Anne Trumbore leads Digital and Open Enrollment programs for the Sands Institute of Lifelong Learning and is responsible for expanding business education to new audiences of learners. She is passionate about creating equal access to education and lifelong learning so individuals can better their lives and further their careers. After working in the entertainment business for a number of years, Trumbore transitioned to the world of higher education. As an early-stage employee at Coursera, NovoEd, and Stanford’s Online High School, Anne helped pioneer new forms of student-centered online education. Her work has resulted in a number of publications on online pedagogy and history, the future of higher education, and the future of work. Prior to arriving at Darden, Anne established and led Wharton Online, a strategic, revenue-producing, digital learning initiative of The Wharton School, University of Pennsylvania. Learn more about her career path to Darden and why lifelong learning is so important to her.

What drew you to work in higher education?

My paternal grandparents didn’t go to high school – they went to work. My dad joined the Air Force six weeks after his 17th birthday and graduated from a local college 10 years later. Education was important in my family, but they didn’t know how to access it.

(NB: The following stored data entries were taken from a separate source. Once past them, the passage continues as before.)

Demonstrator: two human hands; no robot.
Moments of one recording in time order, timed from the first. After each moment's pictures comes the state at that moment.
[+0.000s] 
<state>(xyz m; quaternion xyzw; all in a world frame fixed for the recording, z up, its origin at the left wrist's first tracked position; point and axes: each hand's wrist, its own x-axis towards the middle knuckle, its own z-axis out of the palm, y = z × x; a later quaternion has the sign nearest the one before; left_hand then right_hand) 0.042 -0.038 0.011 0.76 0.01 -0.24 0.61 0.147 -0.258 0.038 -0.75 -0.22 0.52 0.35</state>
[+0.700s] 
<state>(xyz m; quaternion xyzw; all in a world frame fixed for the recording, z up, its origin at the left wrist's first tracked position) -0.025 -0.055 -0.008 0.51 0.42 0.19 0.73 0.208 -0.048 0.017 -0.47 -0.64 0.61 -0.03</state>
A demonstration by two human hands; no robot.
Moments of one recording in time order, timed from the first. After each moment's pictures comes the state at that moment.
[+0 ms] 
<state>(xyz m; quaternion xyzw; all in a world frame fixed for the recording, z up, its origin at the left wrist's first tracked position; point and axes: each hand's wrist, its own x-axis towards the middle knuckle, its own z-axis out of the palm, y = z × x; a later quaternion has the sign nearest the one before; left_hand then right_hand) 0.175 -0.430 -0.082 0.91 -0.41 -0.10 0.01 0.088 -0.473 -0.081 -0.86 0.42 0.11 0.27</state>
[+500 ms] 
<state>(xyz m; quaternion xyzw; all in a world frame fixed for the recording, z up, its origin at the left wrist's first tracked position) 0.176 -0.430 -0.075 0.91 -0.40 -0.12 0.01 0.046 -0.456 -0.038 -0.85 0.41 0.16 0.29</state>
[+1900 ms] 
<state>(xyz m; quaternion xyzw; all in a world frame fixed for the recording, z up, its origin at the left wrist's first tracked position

When I landed what was supposed to be a temporary job at Stanford University, working for a professor who was a pioneer of computer assisted instruction, I discovered that “giftedness” or high aptitude is present at the same rate across gender, race and class, but when you look at the demographic makeup of our top universities, all genders, classes and races are not proportionally represented. This is a crude proxy for inequality in our educational system, and it really hit home for me that this system which has been so transformative for me and my family, is rigged. Additionally, due to changes in student loan policies, employment qualifications, and the increasing competitiveness of school and work, the problem is becoming worse and not better. I do see technology as a democratizing tool for education, one that can help us correct course to provide access to quality educational experiences.

Why do you believe in lifelong learning?

I lived it! I became a single mother fairly suddenly when my son was eight years old. I was teaching English at Stanford’s Online High School, and I needed to jumpstart my career by gaining some tech skills. It may not be advisable to join a startup, even one headed by two of the preeminent artificial intelligence researchers in the world, as a way to acquire tech skills: it was a trial by fire and tears, but I managed to learn enough code to get by and to work with engineers. I was so fortunate to be able to help start and create some of the first massive open online courses (MOOCs), thinking through the designs for peer review and the user interface technology for learners. I did the same thing at NovoEd, and then I realized it was time to move to the university side. I realized from partnering with many institutions that change had to come from within.

Why did you choose to come work at Darden?

I became fascinated by the idea of universities as banks of social capital, and how they grant it. The universities I’ve worked for are primarily knowledge production institutions and instruction is secondary. My job is to thoughtfully use technology to provide greater access to that knowledge and to enable better teaching. However, there’s a problem there because great universities have built their reputations on restricting access to knowledge!

What we’ve seen is that folks are starting to lose faith in higher education, which I completely understand. As a business, we are selling people on this idea that more education equals a better life, and then we restrict access to it, either by admissions policies, high tuition or both. To me, it is a fascinating problem to solve correctly – how do we provide access to lifelong learning and opportunities for growth, while still maintaining our ability to grant social capital and be a top research institution that can change lives.

That’s what attracted me to Darden. First, UVA is a public institution. Second, Darden is the number one business school for teaching, and so you have learner-centric faculty and culture. Third, Dean Scott Beardsley is forward thinking, non-traditional and highly effective. Finally, we have the benefit of the tremendous generosity of the Sands family to create an institute for lifelong learning that can do good, do it well and be a model for other institutions. Ultimately, we have a mandate and a mission to add the resources to move forward and create something vitally important for society.